Zhou Boqi, Tan Huaqing, Wang Yuxuan, Huang Bin, Wang Zhijie, Zhang Shihui, Zhu Xiaobo, Wang Zhan, Zhou Junlin, Cao Yuntai
Qinghai University Affiliated Hospital, Xining, China.
Lanzhou University Second Hospital, Lanzhou, China.
Abdom Radiol (NY). 2025 May 15. doi: 10.1007/s00261-025-04983-z.
The aim of this study was to develop and validate CT venous phase image-based radiomics to predict BRAF gene mutation status in preoperative colorectal cancer patients.
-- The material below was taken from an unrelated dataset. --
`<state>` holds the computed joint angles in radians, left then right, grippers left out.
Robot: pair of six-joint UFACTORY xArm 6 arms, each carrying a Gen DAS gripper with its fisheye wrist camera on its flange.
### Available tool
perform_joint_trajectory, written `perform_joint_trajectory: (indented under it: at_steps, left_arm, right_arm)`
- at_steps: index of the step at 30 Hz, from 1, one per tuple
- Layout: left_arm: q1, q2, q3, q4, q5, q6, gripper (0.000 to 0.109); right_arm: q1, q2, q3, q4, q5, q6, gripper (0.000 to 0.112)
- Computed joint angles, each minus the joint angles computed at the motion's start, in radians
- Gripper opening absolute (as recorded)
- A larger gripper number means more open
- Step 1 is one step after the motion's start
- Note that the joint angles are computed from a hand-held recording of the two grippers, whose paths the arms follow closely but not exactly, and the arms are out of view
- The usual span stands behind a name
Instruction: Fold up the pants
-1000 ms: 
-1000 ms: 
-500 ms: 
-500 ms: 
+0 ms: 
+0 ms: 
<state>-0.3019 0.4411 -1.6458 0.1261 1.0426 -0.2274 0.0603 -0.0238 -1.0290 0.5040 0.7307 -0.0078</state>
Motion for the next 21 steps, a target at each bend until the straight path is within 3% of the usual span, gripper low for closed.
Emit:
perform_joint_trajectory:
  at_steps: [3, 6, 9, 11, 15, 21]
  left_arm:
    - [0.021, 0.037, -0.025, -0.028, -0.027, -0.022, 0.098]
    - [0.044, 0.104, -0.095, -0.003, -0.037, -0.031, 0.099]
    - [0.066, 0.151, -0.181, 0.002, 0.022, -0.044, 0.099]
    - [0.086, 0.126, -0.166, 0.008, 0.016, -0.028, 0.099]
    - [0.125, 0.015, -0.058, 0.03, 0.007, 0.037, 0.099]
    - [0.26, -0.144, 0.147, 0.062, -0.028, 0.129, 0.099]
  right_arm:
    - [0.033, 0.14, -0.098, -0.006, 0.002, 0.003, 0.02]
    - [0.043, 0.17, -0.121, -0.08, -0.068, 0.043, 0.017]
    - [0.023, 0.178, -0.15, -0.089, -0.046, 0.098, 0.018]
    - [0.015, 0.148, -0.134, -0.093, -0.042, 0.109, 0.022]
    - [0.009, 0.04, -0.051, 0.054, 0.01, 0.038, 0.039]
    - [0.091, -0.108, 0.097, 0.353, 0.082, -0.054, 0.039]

In this study, 301 patients with pathologically confirmed colorectal cancer were retrospectively enrolled, comprising 225 from Centre I (73 mutant and 152 wild-type) and 76 from Centre II (36 mutant and 40 wild-type). The Centre I cohort was randomly divided into a training set (n = 158) and an internal validation set (n = 67) in a 7:3 ratio, while Centre II served as an independent external validation set (n = 76). The whole tumor region of interest was segmented, and radiomics characteristics were extracted. To explore whether tumor expansion could improve the performance of the study objectives, the tumor contour was extended by 3 mm in this study. Finally, a t-test, Pearson correlation, and LASSO regression were used to screen out features strongly associated with BRAF mutations. Based on these features, six classifiers-Support Vector Machine (SVM), Decision Tree (DT), Random Forest (RF), Logistic Regression (LR), K-Nearest Neighbors (KNN), and Extreme Gradient Boosting (XGBoost)-were constructed. The model performance and clinical utility were evaluated using receiver operating characteristic (ROC) curves, decision curve analysis, accuracy, sensitivity, and specificity.
Gender was an independent predictor of BRAF mutations. The unexpanded RF model, constructed using 11 imaging histologic features, demonstrated the best predictive performance. For the training cohort, it achieved an AUC of 0.814 (95% CI 0.732-0.895), an accuracy of 0.810, and a sensitivity of 0.620. For the internal validation cohort, it achieved an AUC of 0.798 (95% CI 0.690-0.907), an accuracy of 0.761, and a sensitivity of 0.609. For the external validation cohort, it achieved an AUC of 0.737 (95% CI 0.616-0.847), an accuracy of 0.658, and a sensitivity of 0.667.
A machine learning model based on CT radiomics can effectively predict BRAF mutations in patients with colorectal cancer. The unexpanded RF model demonstrated optimal predictive performance.
本研究旨在开发并验证基于CT静脉期图像的放射组学方法,以预测术前结直肠癌患者的BRAF基因突变状态。
本研究回顾性纳入301例经病理证实的结直肠癌患者,其中225例来自中心I(73例突变型和152例野生型),76例来自中心II(36例突变型和40例野生型)。中心I队列按7:3的比例随机分为训练集(n = 158)和内部验证集(n = 67),而中心II作为独立的外部验证集(n = 76)。对整个肿瘤感兴趣区域进行分割,并提取放射组学特征。为探究肿瘤扩展是否能提高研究目标的性能,本研究将肿瘤轮廓向外扩展3 mm。最后,采用t检验、Pearson相关性分析和LASSO回归筛选出与BRAF突变密切相关的特征。基于这些特征,构建了六个分类器——支持向量机(SVM)、决策树(DT)、随机森林(RF)、逻辑回归(LR)、K近邻(KNN)和极端梯度提升(XGBoost)。使用受试者操作特征(ROC)曲线、决策曲线分析、准确性、敏感性和特异性评估模型性能和临床实用性。
性别是BRAF突变的独立预测因素。使用11个影像组织学特征构建的未扩展RF模型表现出最佳预测性能。对于训练队列,其AUC为0.814(95%CI 0.732 - 0.895),准确性为0.810,敏感性为0.620。对于内部验证队列,其AUC为0.798(95%CI 0.690 - 0.907),准确性为0.761,敏感性为0.609。对于外部验证队列,其AUC为0.737(95%CI 0.616 - 0.847),准确性为0.658,敏感性为0.667。
基于CT放射组学的机器学习模型可有效预测结直肠癌患者的BRAF突变。未扩展的RF模型表现出最佳预测性能。